ACTION ITEM ▸ An exact copy of all the data is needed, with every picture left out.
[Start of Attachment]
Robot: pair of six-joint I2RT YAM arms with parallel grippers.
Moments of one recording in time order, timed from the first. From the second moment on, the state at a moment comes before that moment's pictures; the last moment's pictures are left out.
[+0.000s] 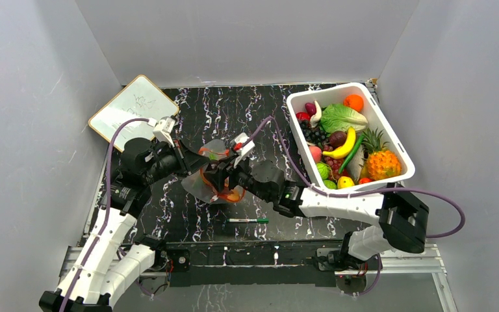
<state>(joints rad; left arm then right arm) -0.31 0.76 0.82 -0.40 0.51 -0.58 1.14 1.41 0.88 0.48 0.22 0.25</state>
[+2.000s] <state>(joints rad) -0.31 0.60 0.62 -0.34 0.26 -0.17 0.43 1.37 1.29 -0.45 0.18 0.32</state>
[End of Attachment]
FINISHED TASK ▸
Robot: pair of six-joint I2RT YAM arms with parallel grippers.
Moments of one recording in time order, timed from the first. From the second moment on, the state at a moment comes before that moment's pictures; the last moment's pictures are left out.
[+0.000s] 
<state>(joints rad; left arm then right arm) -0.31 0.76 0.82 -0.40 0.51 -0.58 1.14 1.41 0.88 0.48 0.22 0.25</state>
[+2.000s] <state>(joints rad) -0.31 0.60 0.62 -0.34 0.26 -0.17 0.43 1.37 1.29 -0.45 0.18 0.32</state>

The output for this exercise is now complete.